What this task involves | Copy the data exactly. Images are the one exception.
┌────────
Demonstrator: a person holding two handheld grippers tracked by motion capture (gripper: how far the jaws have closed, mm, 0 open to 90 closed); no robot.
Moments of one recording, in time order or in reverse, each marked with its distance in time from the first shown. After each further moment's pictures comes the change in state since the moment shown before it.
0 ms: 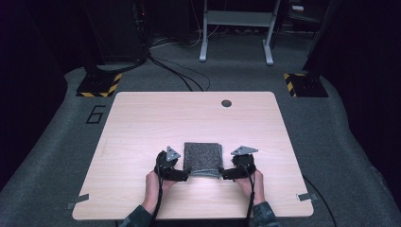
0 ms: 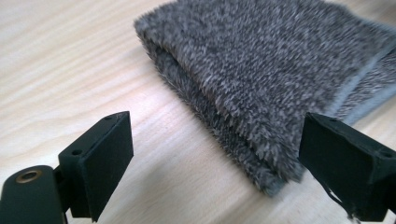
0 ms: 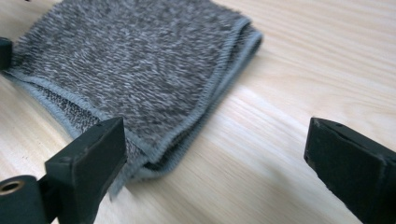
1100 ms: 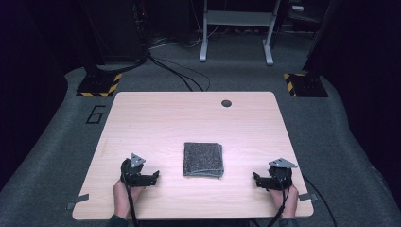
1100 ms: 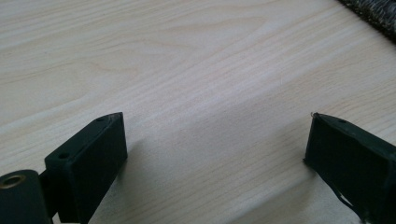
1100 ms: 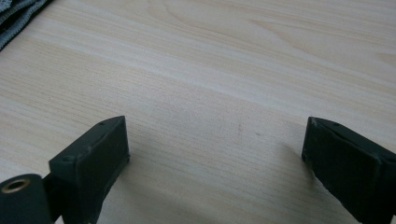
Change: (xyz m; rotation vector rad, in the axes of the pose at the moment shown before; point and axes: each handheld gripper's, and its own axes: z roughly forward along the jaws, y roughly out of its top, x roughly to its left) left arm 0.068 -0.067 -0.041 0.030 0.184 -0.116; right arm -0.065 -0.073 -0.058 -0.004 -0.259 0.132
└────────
Result |
Demonstrator: a person holding two handheld grippers tracked by motion capture (gripper: how far the jaws have closed, mm, 0 open to 90 closed); no robot.
Moments of one recording, in time order or in reverse, each marked with its distance in time from the first shown. After each further moment's pictures comes the change in state since the moment shown before it.
0 ms: 
0 ms: 
0 ms: 
1100 ms: 
1100 ms: 
1100 ms: 
Change: (xyz m; rotation vector rad, in the axes of the pose at the moment shown before; point and axes: each handheld gripper's, and its own axes: z roughly forward along the jaws, y roughly out of its top, x roughly to its left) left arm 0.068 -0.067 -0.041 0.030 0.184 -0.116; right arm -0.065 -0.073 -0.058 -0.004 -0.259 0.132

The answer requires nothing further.